Intended for healthcare professionals

Letters Assisted dying

The “least worst” course of action?

BMJ 2012; 345 doi: https://doi.org/10.1136/bmj.e7073 (Published 24 October 2012) Cite this as: BMJ 2012;345:e7073
  1. Chris Docker, director
  1. 1Exit, Edinburgh EH1 3RN, UK
  1. christopherdocker{at}hotmail.com

As the author of the updated do it yourself advice and director of the Scottish society, Exit—both mentioned by Brewer1—I would like to clarify a few points.

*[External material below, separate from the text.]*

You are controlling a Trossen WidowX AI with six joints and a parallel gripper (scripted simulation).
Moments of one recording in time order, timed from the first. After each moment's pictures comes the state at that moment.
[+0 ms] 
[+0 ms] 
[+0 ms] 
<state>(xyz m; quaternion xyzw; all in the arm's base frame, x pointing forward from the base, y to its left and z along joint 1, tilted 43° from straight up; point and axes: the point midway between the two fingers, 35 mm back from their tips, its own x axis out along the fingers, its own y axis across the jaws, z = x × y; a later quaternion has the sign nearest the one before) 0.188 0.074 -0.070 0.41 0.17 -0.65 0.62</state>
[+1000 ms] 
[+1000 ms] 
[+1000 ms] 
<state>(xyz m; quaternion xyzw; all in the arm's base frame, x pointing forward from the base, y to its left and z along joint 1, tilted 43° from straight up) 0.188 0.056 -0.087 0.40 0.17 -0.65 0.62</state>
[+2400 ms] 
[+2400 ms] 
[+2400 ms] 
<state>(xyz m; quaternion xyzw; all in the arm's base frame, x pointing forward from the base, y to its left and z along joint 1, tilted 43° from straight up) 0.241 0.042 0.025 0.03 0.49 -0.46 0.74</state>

Many people are worried about the ready availability of information about suicide. Exit takes both patient empowerment (of the kind mentioned by Brewer) and suicide intervention seriously. Those with a persistent rational wish to die (as exemplified by Tony Nicklinson2), and those who need to be protected from their own temporary suicidal urges, deserve honest recognition and support.

We make information on self deliverance available to UK members of Exit in strict accordance with the law, after a basic age check and three months’ wait. These precautions prevent young people or those in the first stages of acute depression from obtaining the information. Newer evidence on impulsivity challenges the accepted view that people can be suddenly “pushed over the edge” to suicide,3 but we still enforce the three months’ wait.

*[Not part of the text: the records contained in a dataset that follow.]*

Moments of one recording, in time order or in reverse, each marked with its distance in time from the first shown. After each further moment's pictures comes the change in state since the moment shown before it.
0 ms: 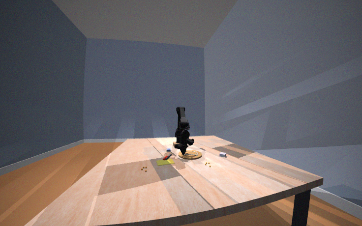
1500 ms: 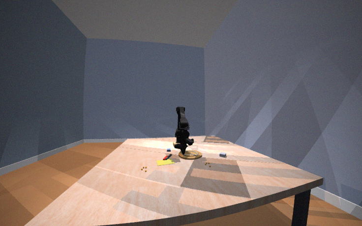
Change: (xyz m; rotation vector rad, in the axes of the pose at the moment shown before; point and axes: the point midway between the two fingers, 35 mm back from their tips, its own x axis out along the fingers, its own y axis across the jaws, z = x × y) arm -0.001 -0.002 -0.001 -0.001 0.000 -0.003
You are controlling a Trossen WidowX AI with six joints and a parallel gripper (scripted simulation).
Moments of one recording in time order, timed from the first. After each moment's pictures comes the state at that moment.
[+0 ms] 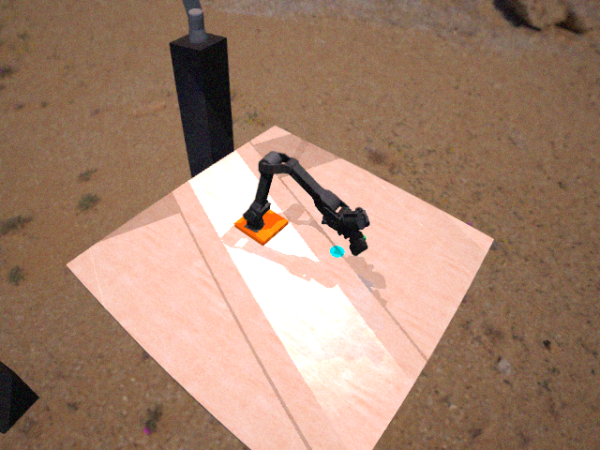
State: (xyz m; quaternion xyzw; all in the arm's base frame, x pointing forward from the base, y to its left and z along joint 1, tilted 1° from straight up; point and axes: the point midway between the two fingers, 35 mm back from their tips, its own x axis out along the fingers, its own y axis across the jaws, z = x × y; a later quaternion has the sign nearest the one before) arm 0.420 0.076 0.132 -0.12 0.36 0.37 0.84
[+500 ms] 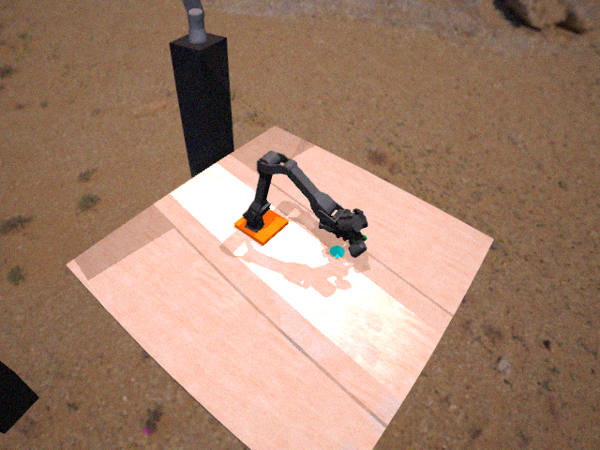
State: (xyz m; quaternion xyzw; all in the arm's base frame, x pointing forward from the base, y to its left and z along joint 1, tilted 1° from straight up) arm 0.422 0.072 0.133 -0.09 0.32 0.38 0.86
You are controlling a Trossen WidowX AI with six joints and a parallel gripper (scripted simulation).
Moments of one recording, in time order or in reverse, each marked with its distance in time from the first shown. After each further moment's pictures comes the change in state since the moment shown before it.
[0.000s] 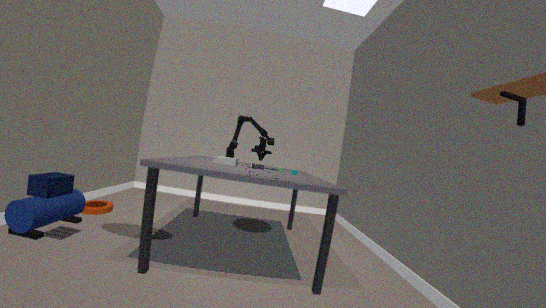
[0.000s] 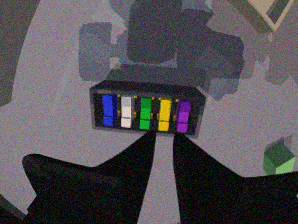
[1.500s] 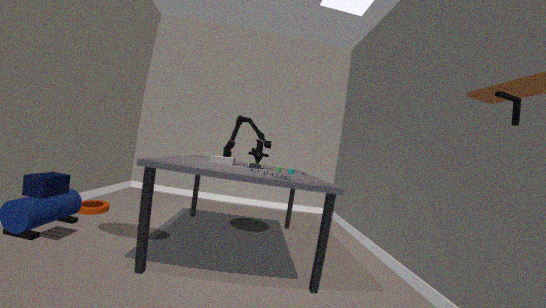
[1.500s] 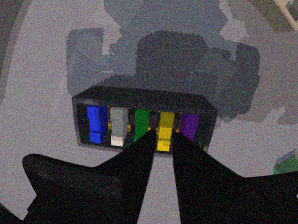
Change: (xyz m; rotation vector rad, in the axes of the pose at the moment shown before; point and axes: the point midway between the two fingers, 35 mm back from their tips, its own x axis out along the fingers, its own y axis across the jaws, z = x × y) arm 0.032 -0.001 0.000 -0.007 -0.007 0.007
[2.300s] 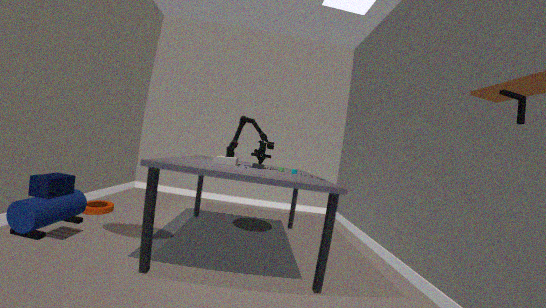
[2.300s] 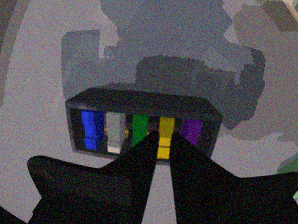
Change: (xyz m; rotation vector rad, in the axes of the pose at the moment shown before) arm 0.009 0.000 0.000 0.000 0.000 0.000
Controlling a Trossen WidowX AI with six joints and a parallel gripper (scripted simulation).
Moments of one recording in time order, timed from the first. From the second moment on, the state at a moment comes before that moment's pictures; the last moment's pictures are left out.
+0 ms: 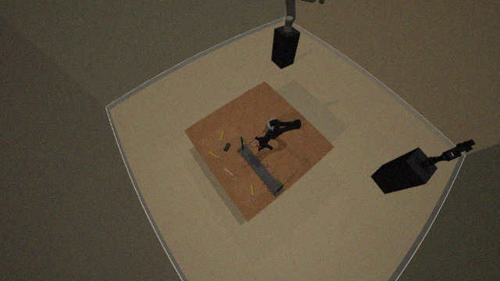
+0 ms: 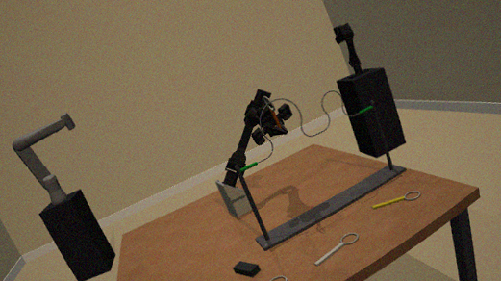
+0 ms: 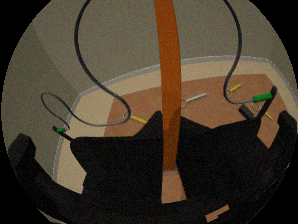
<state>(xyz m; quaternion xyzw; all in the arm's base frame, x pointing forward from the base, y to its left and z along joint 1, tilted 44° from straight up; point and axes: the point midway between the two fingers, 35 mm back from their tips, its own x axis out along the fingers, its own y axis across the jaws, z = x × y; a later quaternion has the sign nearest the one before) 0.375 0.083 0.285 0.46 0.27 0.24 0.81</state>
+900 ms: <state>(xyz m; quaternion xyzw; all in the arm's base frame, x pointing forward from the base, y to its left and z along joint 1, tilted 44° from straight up) 0.374 0.088 0.298 0.60 0.24 0.26 0.72</state>
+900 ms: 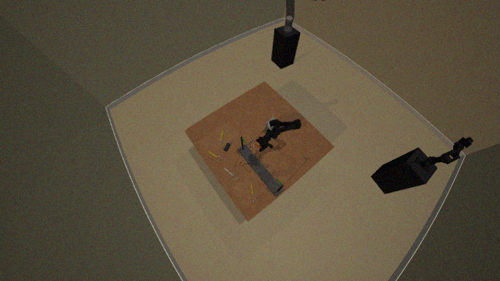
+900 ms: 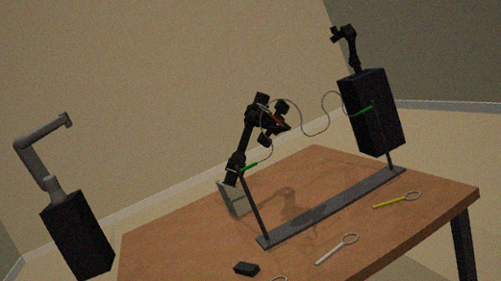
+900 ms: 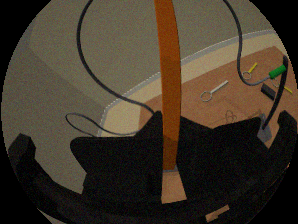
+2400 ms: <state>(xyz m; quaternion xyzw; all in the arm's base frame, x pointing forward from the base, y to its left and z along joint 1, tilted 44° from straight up) 0.374 0.088 0.322 0.79 0.19 0.27 0.52</state>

Suicide information is available online—from newsgroups recommending bleach and toilet bowl cleaner (hydrogen sulphide suicides) or less painful methods and from organisations similar to ours. We are a very small player.

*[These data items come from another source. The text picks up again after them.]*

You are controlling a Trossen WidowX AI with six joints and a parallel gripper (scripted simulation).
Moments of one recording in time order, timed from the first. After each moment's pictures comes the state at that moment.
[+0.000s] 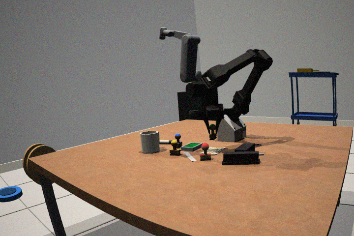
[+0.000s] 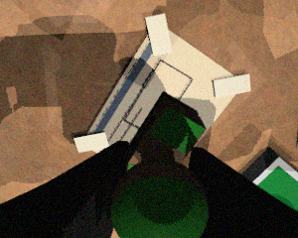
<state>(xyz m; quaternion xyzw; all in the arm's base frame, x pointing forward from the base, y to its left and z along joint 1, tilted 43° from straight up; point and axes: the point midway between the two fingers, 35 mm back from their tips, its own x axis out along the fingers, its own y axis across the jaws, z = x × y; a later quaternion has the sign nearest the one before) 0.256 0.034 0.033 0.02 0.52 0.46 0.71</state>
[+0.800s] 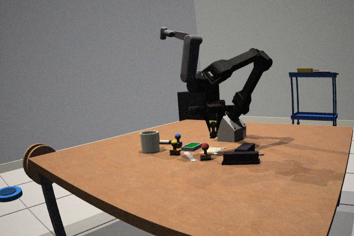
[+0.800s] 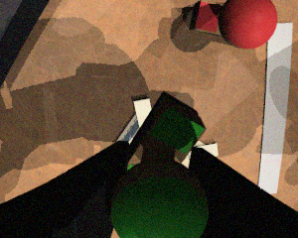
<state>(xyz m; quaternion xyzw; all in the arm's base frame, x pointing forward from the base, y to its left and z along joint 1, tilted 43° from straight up) 0.305 0.047 0.074 0.01 0.52 0.46 0.72</state>
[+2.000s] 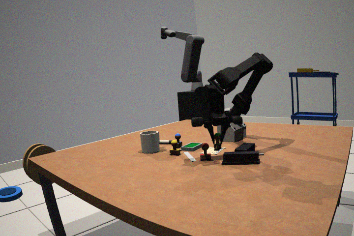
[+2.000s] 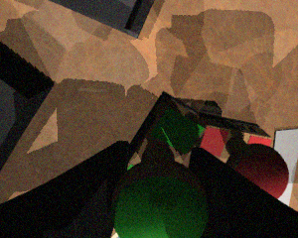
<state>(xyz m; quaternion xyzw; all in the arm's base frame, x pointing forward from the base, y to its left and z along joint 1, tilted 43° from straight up) 0.351 0.105 0.083 0.01 0.51 0.47 0.72</state>
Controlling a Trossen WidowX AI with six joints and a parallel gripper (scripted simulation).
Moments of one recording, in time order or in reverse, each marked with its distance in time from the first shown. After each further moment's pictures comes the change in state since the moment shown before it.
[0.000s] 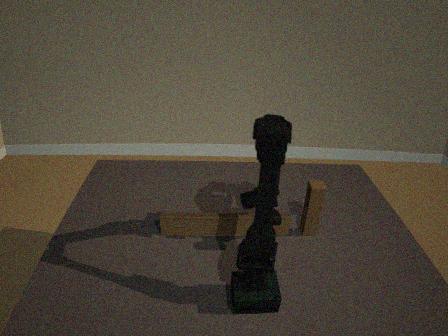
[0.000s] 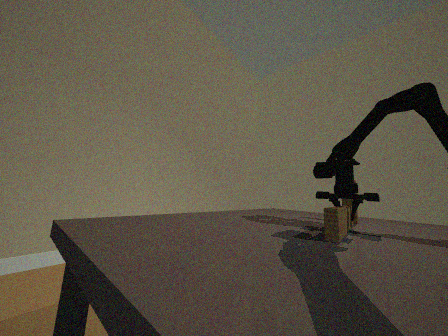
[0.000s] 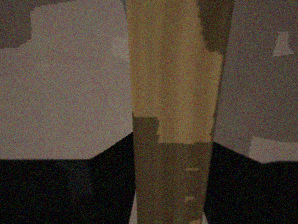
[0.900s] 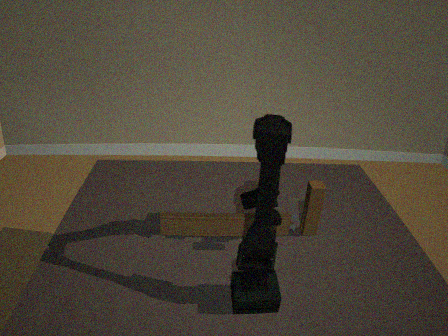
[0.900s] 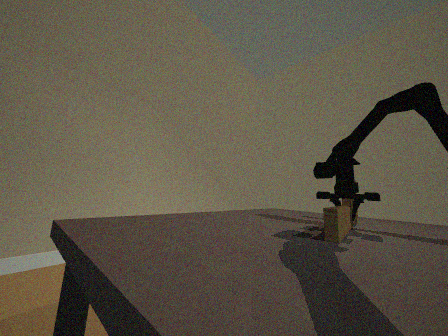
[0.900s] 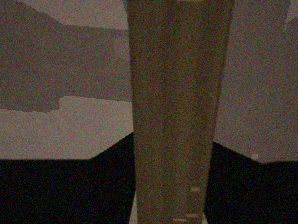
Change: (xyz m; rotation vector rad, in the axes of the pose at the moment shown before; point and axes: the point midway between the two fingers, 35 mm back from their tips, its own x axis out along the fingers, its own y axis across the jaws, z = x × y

The print version of our updated advice is also available to anyone.4 Until legislation allows a full range of assisted dying options, and better safeguards exist for the current “back street or Switzerland” approach, this seems the “least worst” course of action.

Notes

Cite this as: BMJ 2012;345:e7073

Footnotes

  • Competing interests: CD is the author of Five Last Acts and director of Exit.